The entries must be set down again word for word; no pictures belong in the copy.

(Source material)

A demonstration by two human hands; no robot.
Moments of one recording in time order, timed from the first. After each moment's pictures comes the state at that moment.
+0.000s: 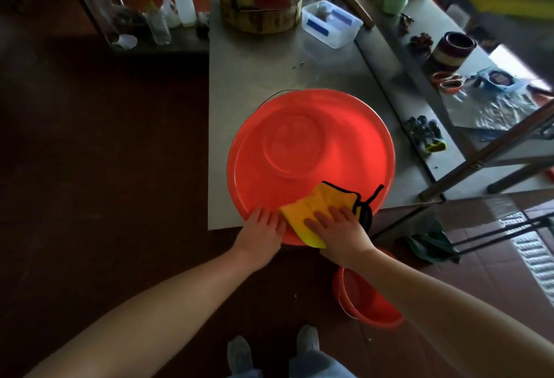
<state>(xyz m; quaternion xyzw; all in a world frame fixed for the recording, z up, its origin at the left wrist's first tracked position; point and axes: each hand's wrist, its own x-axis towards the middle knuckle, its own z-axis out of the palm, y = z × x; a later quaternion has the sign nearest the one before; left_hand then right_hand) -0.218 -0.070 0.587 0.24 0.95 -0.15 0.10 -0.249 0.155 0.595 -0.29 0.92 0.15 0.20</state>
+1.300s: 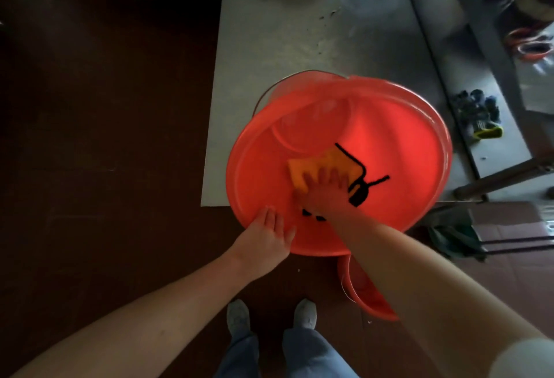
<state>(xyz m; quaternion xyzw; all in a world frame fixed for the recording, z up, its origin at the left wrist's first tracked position) -0.213 -0.036 0.548 0.30 0.94 -0.17 0.02 -0.357 0.115 0.495 -0.12 0.95 0.04 0.29</state>
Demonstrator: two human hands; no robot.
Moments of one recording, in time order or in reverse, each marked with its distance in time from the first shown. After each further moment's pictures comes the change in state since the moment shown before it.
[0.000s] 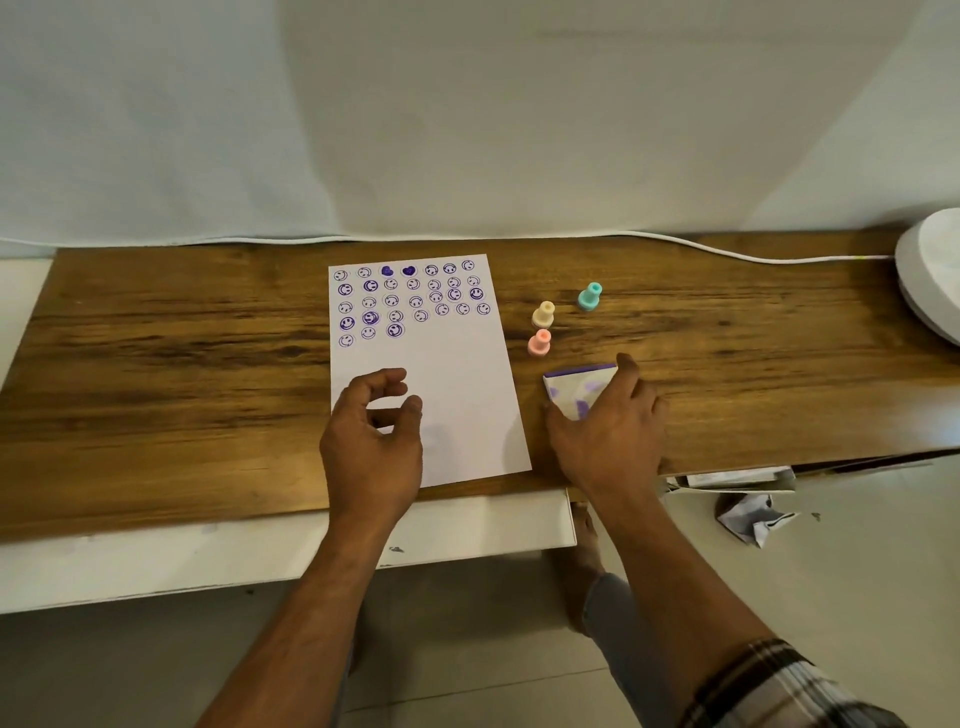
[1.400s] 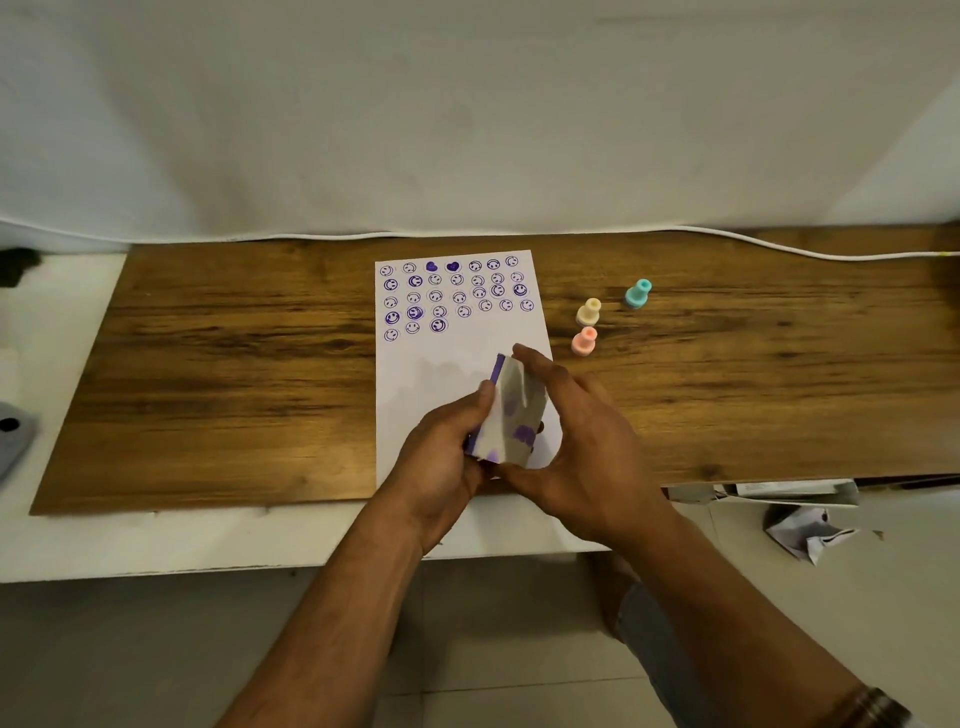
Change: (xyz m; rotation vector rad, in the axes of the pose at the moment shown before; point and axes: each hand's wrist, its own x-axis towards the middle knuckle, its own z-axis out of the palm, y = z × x) left_hand -0.007 0.018 -0.001 -0.469 -0.511 -0.465; right_hand -0.049 -0.041 -0.024 0.294 -0.263 -0.691
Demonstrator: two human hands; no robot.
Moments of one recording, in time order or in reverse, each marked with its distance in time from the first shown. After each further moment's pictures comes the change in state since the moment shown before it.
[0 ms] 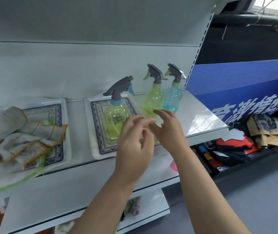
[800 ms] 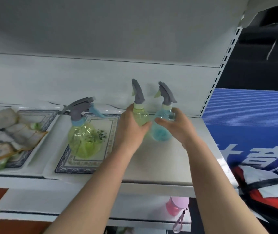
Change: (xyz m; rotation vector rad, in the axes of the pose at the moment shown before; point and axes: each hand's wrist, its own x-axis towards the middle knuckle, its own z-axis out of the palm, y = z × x) left_hand 0.115 -0.058 0.143 0.386 0.096 -0.485; right_hand 0.182 0.101 -0.049 0.345 -0.337 0.054
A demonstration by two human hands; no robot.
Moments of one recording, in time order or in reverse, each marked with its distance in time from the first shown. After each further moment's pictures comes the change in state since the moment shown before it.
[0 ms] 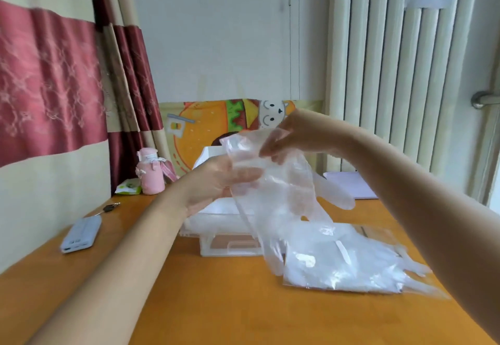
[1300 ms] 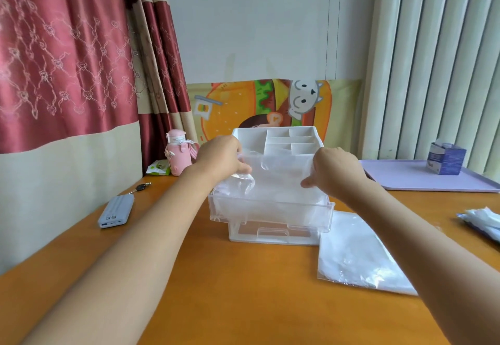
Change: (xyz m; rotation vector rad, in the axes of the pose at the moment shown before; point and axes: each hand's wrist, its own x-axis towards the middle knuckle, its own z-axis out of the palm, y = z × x) left_hand 0.039 -0.043 -0.058 1.164 0.451 -0.221; right_hand 0.026 0.045 0.095 -0.506 0.126 0.324
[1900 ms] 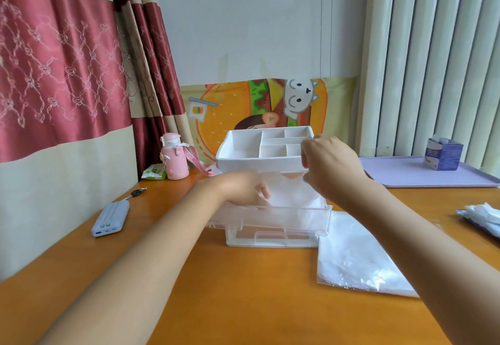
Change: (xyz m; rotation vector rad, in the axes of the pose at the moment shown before) left_hand -0.009 0.023 0.027 -0.053 -0.555 0.202; right_hand -0.014 -0.012 -0.020 -0.028 0.157 -0.119
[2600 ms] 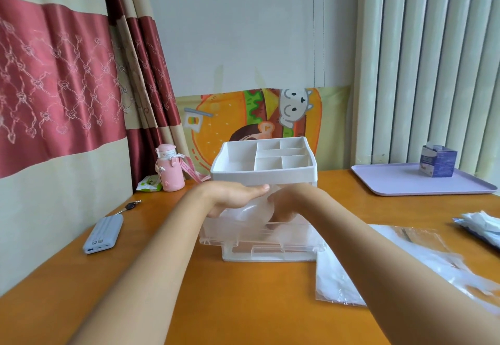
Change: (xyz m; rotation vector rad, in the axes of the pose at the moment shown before) left_hand -0.010 0.013 -0.017 -0.481 -0.192 -0.295; right_hand 0.044 -0.028 0.057 -0.112 -0.782 -0.109
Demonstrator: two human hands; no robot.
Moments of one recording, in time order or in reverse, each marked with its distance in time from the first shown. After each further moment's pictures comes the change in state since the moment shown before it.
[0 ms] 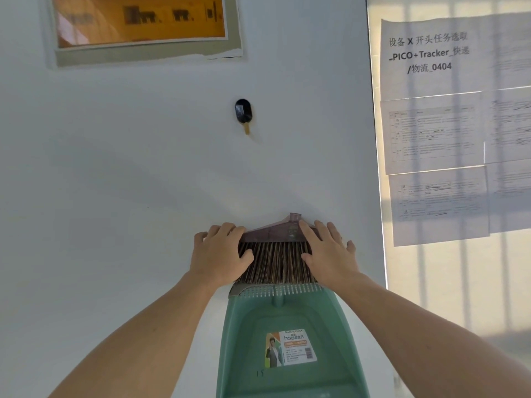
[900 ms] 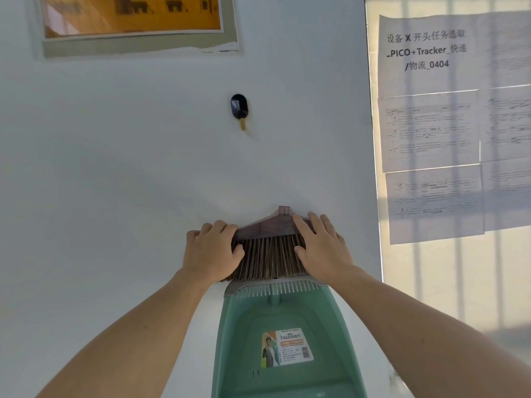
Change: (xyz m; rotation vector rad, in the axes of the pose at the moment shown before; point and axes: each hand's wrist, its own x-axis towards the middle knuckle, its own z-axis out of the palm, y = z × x) left_hand 0.008 -0.007 0.007 0.042 0.007 -0.009; right_hand 0.010 -0.002 -0.002 0.014 0.036 -0.058
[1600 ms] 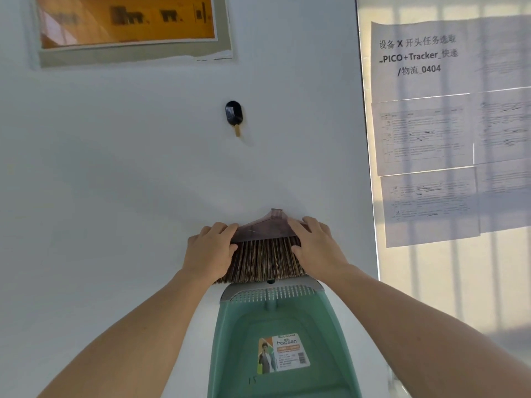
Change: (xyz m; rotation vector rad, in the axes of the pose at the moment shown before) left_hand 0.010 0.002 0.001 -0.083 -0.020 0.032; right_hand 0.006 -0.001 -0.011 0.172 -0.026 -0.012
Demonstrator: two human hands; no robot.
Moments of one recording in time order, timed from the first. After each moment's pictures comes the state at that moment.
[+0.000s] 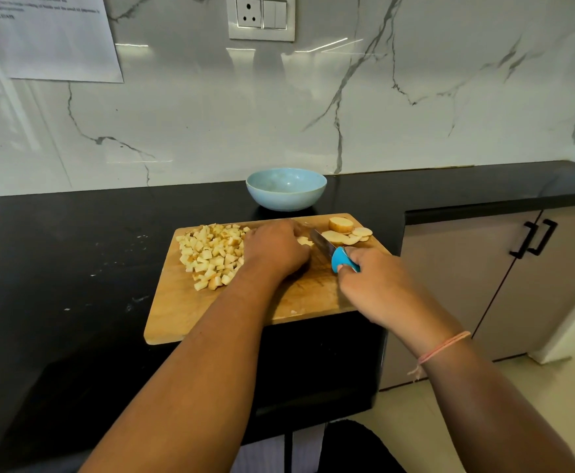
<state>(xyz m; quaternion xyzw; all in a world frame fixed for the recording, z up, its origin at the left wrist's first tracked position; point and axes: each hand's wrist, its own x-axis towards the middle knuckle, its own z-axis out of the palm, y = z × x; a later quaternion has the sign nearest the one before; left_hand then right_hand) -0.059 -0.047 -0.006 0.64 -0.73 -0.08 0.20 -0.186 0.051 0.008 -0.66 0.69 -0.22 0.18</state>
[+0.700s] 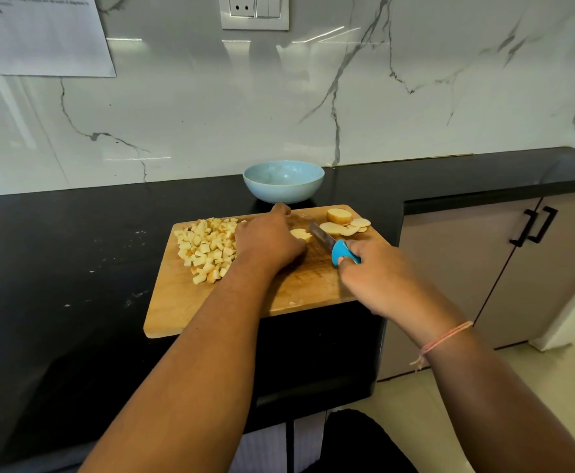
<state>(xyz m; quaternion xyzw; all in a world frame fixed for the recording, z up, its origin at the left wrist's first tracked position) -0.052 -0.047 -0.007 0.65 -0.73 -0.06 0.20 -0.189 0.054 0.006 -0.66 0.69 -0.23 0.19</state>
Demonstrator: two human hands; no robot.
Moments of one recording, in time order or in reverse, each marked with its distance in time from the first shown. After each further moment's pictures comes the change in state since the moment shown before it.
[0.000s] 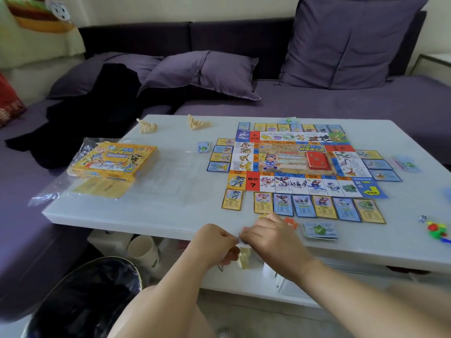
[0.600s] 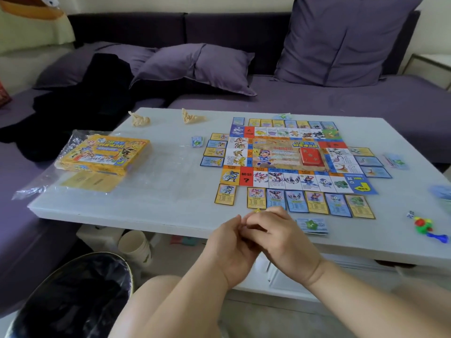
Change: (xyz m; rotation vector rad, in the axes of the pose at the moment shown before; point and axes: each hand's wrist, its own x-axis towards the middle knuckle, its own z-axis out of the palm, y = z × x) left_hand -0.025 0.019 0.041 -1.287 -0.337 -0.171; right_hand -0.012 -0.005 -0.026 0.219 0.126 0.135
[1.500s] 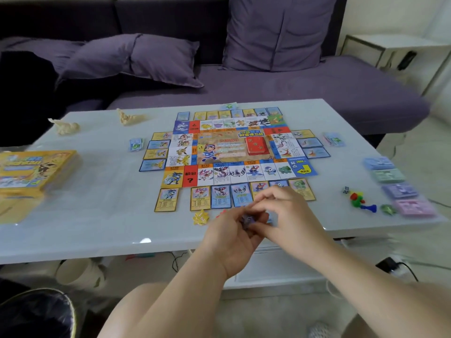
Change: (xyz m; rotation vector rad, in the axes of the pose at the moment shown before) left_hand 0.049 -0.055 0.067 0.192 -0.071 -0.062; right_hand -0.042 0.057 -0.069 0.090 0.051 0.500
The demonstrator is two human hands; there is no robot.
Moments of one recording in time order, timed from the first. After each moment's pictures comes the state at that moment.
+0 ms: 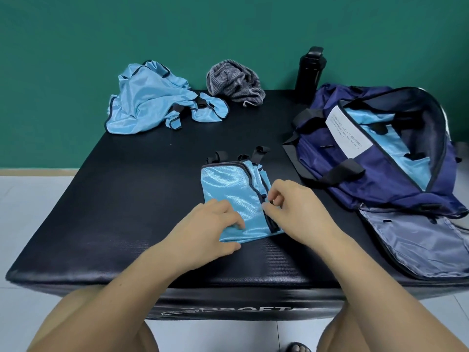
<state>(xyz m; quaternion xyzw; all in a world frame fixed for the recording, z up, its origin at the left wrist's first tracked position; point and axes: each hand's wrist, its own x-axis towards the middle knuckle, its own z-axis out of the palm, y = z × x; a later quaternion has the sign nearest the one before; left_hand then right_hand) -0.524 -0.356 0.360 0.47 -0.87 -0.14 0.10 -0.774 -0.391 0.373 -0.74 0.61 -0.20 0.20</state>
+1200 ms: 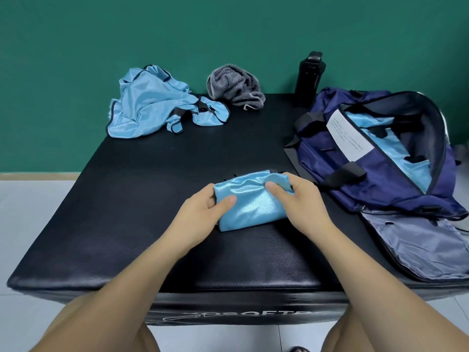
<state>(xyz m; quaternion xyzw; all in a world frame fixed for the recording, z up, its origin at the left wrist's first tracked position) -0.524 -0.368 0.379 0.58 -0.57 -0.47 0.34 -0.771 -0.408 0.363 -0.64 0.58 -0.39 0.33</state>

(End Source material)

Response to this exercise
A demonstration by two human hands; no robot.
Moments of one recording in time order, timed from the first. After each moment's pictures comes the state at that moment.
+0.000s: 
<state>(xyz m; quaternion xyzw; all in a world frame fixed for the recording, z up, its origin at the left wrist's first tracked position; point and axes: each hand's wrist, its own x-axis towards the middle knuckle, its own z-axis out of the palm, y = z × x; a later quaternion has the sign nearest the one before; left_hand then right_hand) -0.218 -0.070 0.587 0.24 0.95 -0.15 0.10 -0.249 0.155 0.595 -0.29 0.92 0.15 0.20</state>
+1.300s: 
<state>(xyz m; quaternion xyzw; all in a world frame fixed for the recording, z up, its origin at the left wrist's first tracked position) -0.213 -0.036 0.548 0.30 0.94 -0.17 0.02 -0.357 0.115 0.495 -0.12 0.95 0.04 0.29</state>
Demonstrator: two human hands; no robot.
Moments of one recording, in time order or in reverse, each marked with its distance in time from the first shown. After each further moment's pictures comes the change in state since the moment shown before it.
[0.000s] 
[1.400s] 
Change: (xyz m; rotation vector rad, in the axes of the pose at the moment shown before; point and axes: each hand's wrist, its own x-axis towards the middle knuckle, its own z-axis out of the palm, y = z × x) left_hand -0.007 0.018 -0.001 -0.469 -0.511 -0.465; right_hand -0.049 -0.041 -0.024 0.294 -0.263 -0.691
Demonstrator: two human hands; no robot.
Moments of one recording, in time order or in reverse, each marked with its distance in time from the first shown. After each further moment's pictures comes the change in state since the moment shown before it.
[0 ms] 
[800 ms] 
Change: (xyz m; rotation vector rad, in the axes of the pose at the moment shown before; point and axes: each hand's wrist, its own x-axis towards the middle knuckle, its own z-axis out of the palm, y = z × x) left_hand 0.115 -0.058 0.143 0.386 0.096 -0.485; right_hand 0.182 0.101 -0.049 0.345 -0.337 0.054
A demonstration by two human hands; no robot.
Moments of one recording, in time order or in reverse, each marked with its distance in time from the first shown. After each further moment's pictures comes the change in state since the moment shown before it.
[0 ms] 
[1300 ms] 
Change: (xyz m; rotation vector rad, in the axes of the pose at the moment shown before; point and axes: each hand's wrist, its own x-axis towards the middle knuckle, its own z-axis out of the palm, y = z × x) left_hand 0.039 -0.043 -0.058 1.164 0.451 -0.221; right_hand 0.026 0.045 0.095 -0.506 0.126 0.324
[1900 ms] 
Change: (xyz m; rotation vector rad, in the axes of the pose at the moment shown before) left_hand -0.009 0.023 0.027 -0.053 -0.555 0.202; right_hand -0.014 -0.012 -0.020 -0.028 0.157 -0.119
[2600 ms] 
Change: (xyz m; rotation vector rad, in the axes of the pose at the moment shown before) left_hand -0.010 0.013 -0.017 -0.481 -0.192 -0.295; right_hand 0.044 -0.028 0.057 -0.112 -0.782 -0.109
Demonstrator: two human hands; no robot.
Moments of one recording, in time order or in reverse, each marked with its distance in time from the first shown. After each further moment's pictures comes the change in state since the moment shown before it.
[0 ms] 
[900 ms] 
Change: (xyz m; rotation vector rad, in the axes of the pose at the moment shown before; point and axes: each hand's wrist, its own x-axis towards the middle knuckle, its own z-axis out of the palm, y = z × x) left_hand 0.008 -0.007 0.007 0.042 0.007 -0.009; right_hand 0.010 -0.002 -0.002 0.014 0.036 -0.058
[1600 ms] 
Change: (xyz m; rotation vector rad, in the axes of the pose at the moment shown before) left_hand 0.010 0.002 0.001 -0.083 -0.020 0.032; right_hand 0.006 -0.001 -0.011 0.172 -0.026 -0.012
Demonstrator: two human hands; no robot.
Moments of one recording in time order, timed from the first. After each moment's pictures comes the state at that moment.
[+0.000s] 
<state>(xyz m; quaternion xyzw; all in a world frame fixed for the recording, z up, its origin at the left wrist's first tracked position; point and axes: each hand's wrist, its own x-axis towards the middle knuckle, its own z-axis out of the palm, y = z × x; a later quaternion has the sign nearest the one before; left_hand then right_hand) -0.059 -0.047 -0.006 0.64 -0.73 -0.08 0.20 -0.186 0.051 0.008 -0.66 0.69 -0.22 0.18</state>
[+0.700s] 
<state>(xyz m; quaternion xyzw; all in a world frame fixed for the recording, z up, its origin at the left wrist's first tracked position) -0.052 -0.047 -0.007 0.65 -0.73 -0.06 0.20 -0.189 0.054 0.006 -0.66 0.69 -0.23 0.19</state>
Demonstrator: two human hands; no robot.
Moments of one recording, in time order or in reverse, each marked with its distance in time from the first shown. After each further moment's pictures comes the change in state since the moment shown before it.
[0.000s] 
[0.600s] 
Change: (xyz m; rotation vector rad, in the axes of the pose at the moment shown before; point and axes: each hand's wrist, its own x-axis towards the middle knuckle, its own z-axis out of the palm, y = z × x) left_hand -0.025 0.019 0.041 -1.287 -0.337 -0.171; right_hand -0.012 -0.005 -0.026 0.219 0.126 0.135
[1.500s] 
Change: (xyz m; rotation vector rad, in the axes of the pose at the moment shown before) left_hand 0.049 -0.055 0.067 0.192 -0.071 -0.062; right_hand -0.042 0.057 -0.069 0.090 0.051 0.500
The demonstrator is two human hands; there is no robot.
Moments of one recording in time order, timed from the first. After each moment's pictures comes the state at that moment.
+0 ms: 
<state>(xyz m; quaternion xyzw; all in a world frame fixed for the recording, z up, its origin at the left wrist's first tracked position; point and axes: each hand's wrist, its own x-axis towards the middle knuckle, its own z-axis out of the palm, y = z × x; a later quaternion has the sign nearest the one before; left_hand then right_hand) -0.524 -0.356 0.360 0.47 -0.87 -0.14 0.10 -0.774 -0.391 0.373 -0.74 0.61 -0.20 0.20</state>
+1200 ms: 
<state>(xyz m; quaternion xyzw; all in a world frame fixed for the recording, z up, its origin at the left wrist's first tracked position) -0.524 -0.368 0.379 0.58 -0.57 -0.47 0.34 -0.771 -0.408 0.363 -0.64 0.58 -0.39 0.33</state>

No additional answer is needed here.